Technology Transfer Project

Amazon ResearchAward: Geometry-aware 3D Human Body Animation from Still Photos

Type

Technology Transfer Contract

Start Date

14/03/2019

End Date

14/03/2020

Project illustration

Staff

Project Description

This is a project under an 2018 Amazon Research Award.

Being able to automatically generate 3D animations of the human body from a single image would open the door to many new exciting applications in different areas, including the movie industry, photography technologies, fashion and e-commerce business, to name a few. Recent advances in Generative Adversarial Networks (GANs) have shown impressive results for the related task of facial expression synthesis. In [Pumarola ECCV 2018] we introduced one such approach that anatomically encodes facial expressions in a continuous manifold. Automatic facial animation with GANs, however, has been addressed from a purely 2D perspective, being thus limited to single viewpoints, typically fronto- or quasifrontoparallel faces.

In this project, we will extend this problem to the full human body and varying viewpoints, and given a single photo of a person, we will research approaches to forecasting his/her motion and synthesizing the associated images, even when these involve different body orientations and changing postures.

Compared to face animation, bringing still images of the full body to life involves dealing with a much larger variability of body configurations and appearances due to the clothes. Concretely, addressing this complex endeavor requires resolving a number of sub-tasks including foreground-background segmentation, single-image 3D human pose and shape estimation, action recognition, motion prediction, and photorealistic image synthesis.
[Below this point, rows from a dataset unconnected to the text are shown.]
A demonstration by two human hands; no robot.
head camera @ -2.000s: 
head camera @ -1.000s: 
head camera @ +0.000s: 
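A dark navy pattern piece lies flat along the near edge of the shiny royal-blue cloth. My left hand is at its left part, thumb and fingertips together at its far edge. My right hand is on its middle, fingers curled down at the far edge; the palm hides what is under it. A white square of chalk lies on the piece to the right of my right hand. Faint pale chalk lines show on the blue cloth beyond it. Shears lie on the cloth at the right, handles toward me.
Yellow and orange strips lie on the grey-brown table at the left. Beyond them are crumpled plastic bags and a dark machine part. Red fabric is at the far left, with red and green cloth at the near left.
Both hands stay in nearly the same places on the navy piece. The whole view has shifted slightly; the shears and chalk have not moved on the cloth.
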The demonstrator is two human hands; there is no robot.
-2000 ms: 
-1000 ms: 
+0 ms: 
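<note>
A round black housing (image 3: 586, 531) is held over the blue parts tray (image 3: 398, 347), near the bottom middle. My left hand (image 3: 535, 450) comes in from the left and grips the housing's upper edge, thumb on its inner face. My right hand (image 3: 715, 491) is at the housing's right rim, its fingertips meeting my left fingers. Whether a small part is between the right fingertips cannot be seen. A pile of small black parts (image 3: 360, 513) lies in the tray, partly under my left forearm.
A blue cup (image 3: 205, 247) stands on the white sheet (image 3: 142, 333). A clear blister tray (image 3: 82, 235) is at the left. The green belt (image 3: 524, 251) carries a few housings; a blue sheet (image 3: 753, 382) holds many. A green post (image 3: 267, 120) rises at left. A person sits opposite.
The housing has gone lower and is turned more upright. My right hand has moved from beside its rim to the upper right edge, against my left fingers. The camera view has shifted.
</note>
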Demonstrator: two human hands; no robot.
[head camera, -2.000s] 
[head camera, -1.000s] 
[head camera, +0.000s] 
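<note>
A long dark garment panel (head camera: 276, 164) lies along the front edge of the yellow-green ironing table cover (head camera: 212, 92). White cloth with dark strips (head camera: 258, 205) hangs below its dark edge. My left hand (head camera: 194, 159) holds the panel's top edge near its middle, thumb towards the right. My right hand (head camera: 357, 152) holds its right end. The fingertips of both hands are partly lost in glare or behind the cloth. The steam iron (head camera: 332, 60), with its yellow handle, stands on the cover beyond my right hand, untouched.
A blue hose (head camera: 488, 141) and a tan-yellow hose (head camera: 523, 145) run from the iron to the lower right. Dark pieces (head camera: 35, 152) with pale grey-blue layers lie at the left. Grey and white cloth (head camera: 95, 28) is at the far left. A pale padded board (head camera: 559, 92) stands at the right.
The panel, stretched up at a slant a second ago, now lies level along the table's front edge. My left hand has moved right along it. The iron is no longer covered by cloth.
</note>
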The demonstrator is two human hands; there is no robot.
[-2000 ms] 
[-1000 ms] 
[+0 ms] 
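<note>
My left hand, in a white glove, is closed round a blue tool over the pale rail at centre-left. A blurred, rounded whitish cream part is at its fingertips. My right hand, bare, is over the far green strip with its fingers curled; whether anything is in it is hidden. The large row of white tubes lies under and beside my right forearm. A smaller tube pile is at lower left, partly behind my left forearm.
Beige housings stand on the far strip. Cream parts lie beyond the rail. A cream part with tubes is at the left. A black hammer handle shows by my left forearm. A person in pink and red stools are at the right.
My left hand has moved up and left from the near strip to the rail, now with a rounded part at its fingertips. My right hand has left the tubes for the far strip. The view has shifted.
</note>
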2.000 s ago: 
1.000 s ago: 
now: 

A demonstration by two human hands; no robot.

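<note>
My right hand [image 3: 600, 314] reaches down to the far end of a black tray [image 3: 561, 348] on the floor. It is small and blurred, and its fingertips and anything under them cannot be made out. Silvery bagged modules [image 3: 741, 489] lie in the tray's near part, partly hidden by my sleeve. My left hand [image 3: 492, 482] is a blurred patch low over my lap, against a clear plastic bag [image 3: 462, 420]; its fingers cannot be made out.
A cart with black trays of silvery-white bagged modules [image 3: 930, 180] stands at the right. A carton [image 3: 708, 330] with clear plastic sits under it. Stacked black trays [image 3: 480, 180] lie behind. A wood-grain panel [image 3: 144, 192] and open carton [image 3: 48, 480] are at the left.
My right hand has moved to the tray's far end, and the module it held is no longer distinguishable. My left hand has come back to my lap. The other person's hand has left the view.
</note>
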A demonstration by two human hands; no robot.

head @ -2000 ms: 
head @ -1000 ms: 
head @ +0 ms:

Each one of these problems is, by itself, tremendously challenging.

Yet, we aim at developing GAN architectures able to tackle all of them by integrating different sources of information, either through novel geometry-aware differentiable modules able to estimate and predict human pose and shape, loss functions enforcing photorealism of the synthesized images, as well as attention mechanisms that focus on the region of the image where the person is located.

An additional difficulty is that there is no available dataset of human action video sequences annotated with accurate volumetric body shape parameters and background segmentation masks. Since this type of dataset is indeed very difficult to acquire, we will intend to develop approaches that use as little supervision as possible.